Nine Welsh athletes – which makes up 20 per cent of the squad – have been selected as part of Team GB for the World Para Athletics Championships which starts in London on July 14 and runs through to July 23. Paralympic champions Aled Davies and Hollie Arnold are there, but Rob Cole profiles Laura Sugar, who has given up her career and her first sport in order to chase medals on the track.
The first time Laura Sugar went to the Queen Elizabeth Olympic Park in London she enjoyed a eureka moment that changed her life.
She went as a spectator in 2012, but five years on she will return as part of the British team at the IPC World Championships. On her first visit she thought to herself, ‘I can do that’, now she intends to prove she can by winning a medal.
The 26-year-old school teacher has already won a handful of medals after changing the course of her sporting career after her inaugural visit to Olympic Park. A Welsh senior hockey international, she was born with a ‘club foot’, but never let it hold her back in any way.
While she was watching the 2012 Paralympics at the same London track at which she will be chasing medals over the next week (14-23 July) she noticed the Team GB discus thrower Dan Greaves had the same problem as her.
“I just thought, ‘I’ve got that foot!’ I’ll have a go. It was only by watching London 2012 that I found out I could compete in para-sport,” said Sugar.
She went to a Paralympics GB Sports Fest and then found herself being thrown in at the deep end at the 2013 World Championships in Lyon. She was selected on a hunch by British Athletics’ Paralympic head coach Paula Dunn and it was the launch of a major international career.
The rest, as they say, is history. She has got better and better, faster and faster, has given up her job to become a full-time athlete and has her eyes on a golden sprint prize in the T44 200 metres.
Instead of taking part in a global sporting championship in London, the Saffron Walden-born athlete could have been playing for Wales in the European hockey championships in Cardiff next month. Hockey, however, has been put on hold long with her teaching career for the time being as she concentrates on chasing medals.
With her and British T44 sprint team mate and world record holder Sophie Kamlish she aims to challenge the dominance of the T43 category amputees, or blade runners, to reach the top of the podium. Top of their joint hit list will be Dutch athlete Marlou van Rhijn.
“Ours is a classification that is dominated by the amputees. The blade runners get a lot of recoil off the track and that helps them come through in the end,” said Sugar.

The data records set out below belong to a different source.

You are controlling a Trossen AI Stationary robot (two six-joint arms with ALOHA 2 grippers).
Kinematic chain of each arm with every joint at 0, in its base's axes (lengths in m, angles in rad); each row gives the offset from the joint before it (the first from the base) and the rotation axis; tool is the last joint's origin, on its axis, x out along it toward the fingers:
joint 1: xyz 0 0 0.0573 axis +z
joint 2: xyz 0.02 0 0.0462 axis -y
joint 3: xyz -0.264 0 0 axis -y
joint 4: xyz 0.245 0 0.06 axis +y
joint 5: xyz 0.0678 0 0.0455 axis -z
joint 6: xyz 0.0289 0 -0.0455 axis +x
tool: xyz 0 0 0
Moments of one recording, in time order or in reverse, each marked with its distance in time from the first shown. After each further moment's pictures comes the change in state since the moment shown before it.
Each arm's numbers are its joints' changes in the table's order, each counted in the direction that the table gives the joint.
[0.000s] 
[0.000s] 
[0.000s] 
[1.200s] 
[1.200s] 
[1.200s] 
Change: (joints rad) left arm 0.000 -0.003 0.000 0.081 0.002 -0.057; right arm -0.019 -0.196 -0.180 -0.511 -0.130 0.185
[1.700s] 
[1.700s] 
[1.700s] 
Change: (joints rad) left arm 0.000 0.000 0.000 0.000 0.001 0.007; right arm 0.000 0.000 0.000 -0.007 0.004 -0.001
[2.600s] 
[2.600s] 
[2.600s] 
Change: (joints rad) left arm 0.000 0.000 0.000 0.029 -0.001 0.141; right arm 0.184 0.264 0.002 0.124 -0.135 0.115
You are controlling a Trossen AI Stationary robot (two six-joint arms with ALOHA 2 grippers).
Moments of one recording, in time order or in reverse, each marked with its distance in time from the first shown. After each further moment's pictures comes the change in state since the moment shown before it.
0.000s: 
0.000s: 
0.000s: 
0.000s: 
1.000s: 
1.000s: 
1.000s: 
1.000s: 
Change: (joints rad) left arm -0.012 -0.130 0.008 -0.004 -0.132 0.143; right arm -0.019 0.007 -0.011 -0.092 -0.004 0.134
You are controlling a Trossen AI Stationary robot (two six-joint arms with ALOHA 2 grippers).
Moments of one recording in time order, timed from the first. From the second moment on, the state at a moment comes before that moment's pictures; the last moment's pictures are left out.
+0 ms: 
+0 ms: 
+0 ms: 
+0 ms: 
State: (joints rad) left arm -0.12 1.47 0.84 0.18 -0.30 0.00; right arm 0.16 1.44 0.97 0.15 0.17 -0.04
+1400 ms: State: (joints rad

“I get nothing coming back off the floor from my left leg because I have no ankle movement when I run and I have and no calf. My left leg just slaps on the floor and comes along for the ride.
“I can lead into the home straight, but then find my legs turning to jelly. But the good thing is that the rest of my body is well suited to sprinting.
“They have decided to split the categories for the Tokyo Paralympics, which means the amputees (T43) will be running against each other and those of us in T44 will fight against each other. Tokyo is the burning ambition after London – I’m 26 now and I’m still quite new in the sport.”
Laura Sugar.A talented all-round sportswoman at her school, Newport Free Grammar in Essex, she was always competitive on sportsday, but fell in love with hockey. Despite suffering from congenital talipes equinovarus, or club foot, she was good enough in defence at school to attract the attention of regional and national selectors, eventually opting to play for the land of her Welsh father.
“I played for Wales at U18 and U21 levels and won 16 caps for the senior side as a defender. I will go back to hockey eventually,” she added.
“I always loved athletics when I was at school, and was up there with the fastest girls, and I always dreamt of being a full-time athlete. I would have done it years ago, but I never knew that my foot condition made me eligible.”
London will be her third World Championships, she was in Rio last year and she has also been to two European Championships. She won medals on ‘home’ soil in Swansea when the Euros were staged there.
“Because of the support I receive from the National Lottery I’ve now got my chance to chase my dreams. I was able to put my career as a teacher on hold and really push myself,” added Sugar.
“I’ve had completely different experiences at the World Championships I’ve attended. I’d only been running about three months when I was thrown in at the deep end in Lyon in 2013.
“I finished fourth in the 200 and fifth in the 100. A few years later in Doha I was co-captain and was recovering from a hamstring injury.
“The physios did an incredible job to get me to the start line, but things didn’t go to plan. Even so, I learned a lot from that experience.
“I peaked really well for Rio last year and I was rewarded with two pbs, including a British T44 200 record. I feel I am able to compete really well at major championships – it’s all about embracing the occasion and the pressure.
“I tend to run a p.b. at every major championship and I know the times I am capable of delivering can win me a medal. We have semi-finals and finals to run this time, as well as the heats, so it is going to be tough.
“I think I am more than capable of running 27 seconds over 200 metres and that is the event in which I am really confident. I am a racer, I can put people under pressure and I thrive on the pressure of racing.”
The nine Welsh athletes selected for London are: Aled Davies, Hollie Arnold (British Women’s team captain), Sabrina Fortune, Laura Sugar, Stephen Morris, Jordan Howe, Kyron Duke, Rhys Jones and Olivia Breen.